Title : Generalizing the Detection of Interactions in Clinical Guidelines

Presenter Veruska Zamborlini
Abstract I'll present about the paper recently presented at HealthINF conference in Rome. This paper presents a method for formally representing Computer-Interpretable Guidelines to deal with multimorbidity. Although some approaches for merging guidelines exist, improvements are still required for combining several sources of information and coping with possibly conflicting pieces of evidence coming from clinical studies. Our main contribution is twofold: (i) we provide general models and rules for representing guidelines that expresses evidence as causation beliefs; (ii) we introduce a mechanism to exploit external medical knowledge acquired from Linked Open Data (Drugbank, Sider, DIKB) to detect potential interactions between recommendations. We apply this framework to merge three guidelines (Osteoarthritis, Diabetes, and Hypertension) in order to illustrate the capability of this approach for detecting potential conflicts between guidelines and eventually propose alternatives.

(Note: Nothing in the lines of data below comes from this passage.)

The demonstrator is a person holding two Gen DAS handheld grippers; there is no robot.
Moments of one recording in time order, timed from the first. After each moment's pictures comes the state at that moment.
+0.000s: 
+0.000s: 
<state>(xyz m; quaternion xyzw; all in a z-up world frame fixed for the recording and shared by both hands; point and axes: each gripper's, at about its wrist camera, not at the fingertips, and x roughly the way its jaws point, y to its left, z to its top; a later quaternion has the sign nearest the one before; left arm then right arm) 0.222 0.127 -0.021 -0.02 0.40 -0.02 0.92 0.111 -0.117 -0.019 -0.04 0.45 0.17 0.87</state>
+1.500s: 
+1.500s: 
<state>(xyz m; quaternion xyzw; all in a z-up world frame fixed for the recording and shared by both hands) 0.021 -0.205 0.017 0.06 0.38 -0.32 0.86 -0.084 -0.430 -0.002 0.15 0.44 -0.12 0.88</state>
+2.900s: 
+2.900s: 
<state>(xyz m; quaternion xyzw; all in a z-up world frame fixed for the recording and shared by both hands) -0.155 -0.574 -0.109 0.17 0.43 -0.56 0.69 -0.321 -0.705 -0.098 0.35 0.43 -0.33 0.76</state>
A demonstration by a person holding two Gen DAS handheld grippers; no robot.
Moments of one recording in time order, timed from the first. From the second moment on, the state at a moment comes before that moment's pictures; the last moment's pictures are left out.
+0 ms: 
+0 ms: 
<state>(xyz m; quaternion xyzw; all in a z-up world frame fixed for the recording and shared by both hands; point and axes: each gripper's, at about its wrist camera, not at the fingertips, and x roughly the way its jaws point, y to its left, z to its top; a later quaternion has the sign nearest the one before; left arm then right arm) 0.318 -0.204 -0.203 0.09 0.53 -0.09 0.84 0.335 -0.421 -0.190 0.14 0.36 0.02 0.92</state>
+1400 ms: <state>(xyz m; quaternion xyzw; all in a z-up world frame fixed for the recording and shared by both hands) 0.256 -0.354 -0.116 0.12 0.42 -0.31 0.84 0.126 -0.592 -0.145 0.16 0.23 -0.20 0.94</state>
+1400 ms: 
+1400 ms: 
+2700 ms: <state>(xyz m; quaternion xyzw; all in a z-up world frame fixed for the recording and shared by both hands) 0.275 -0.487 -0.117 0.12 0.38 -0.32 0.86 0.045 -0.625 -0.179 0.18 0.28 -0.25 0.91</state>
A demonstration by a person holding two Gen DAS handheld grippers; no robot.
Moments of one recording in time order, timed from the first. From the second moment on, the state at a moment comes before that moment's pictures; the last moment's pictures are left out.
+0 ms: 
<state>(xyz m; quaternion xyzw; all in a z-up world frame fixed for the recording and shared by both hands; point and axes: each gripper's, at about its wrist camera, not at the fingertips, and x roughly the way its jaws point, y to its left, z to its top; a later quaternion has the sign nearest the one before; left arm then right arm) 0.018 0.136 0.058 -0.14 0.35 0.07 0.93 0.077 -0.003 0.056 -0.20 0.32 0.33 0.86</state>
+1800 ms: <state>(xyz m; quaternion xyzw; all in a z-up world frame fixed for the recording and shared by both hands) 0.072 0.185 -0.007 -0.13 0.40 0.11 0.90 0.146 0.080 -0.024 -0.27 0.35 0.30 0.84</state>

Title : Semantic Processing of Medical Text with NLP tools

Presenter Zhisheng Huang
Abstract Relation extraction from medical text by using NLP tools has been considered to be one of the important topics in medical knowledge processing. Enhancing those NLP tools with the semantic processing by using some kinds of domain knowledge, such as medical ontologies, would improve the efficiency of medical knowledge extraction. In this talk, we will present an approach how to use the XMedLan NLP tool to obtain the semantic representation of medical knowledge with well-known medical ontologies such as UMLS and SNOMED CT. We will report two use cases of the semantic processing of medical knowledge. The first use case is how to semi-automatically use a rule-based formalization of eligibility criteria for clinical trials when processing clinical text. The second use case is how to convert unstructured knowledge in medical guidelines into structured ones, and how they can be used in searching for new and relevant evidences for evidence-based medical guideline updates.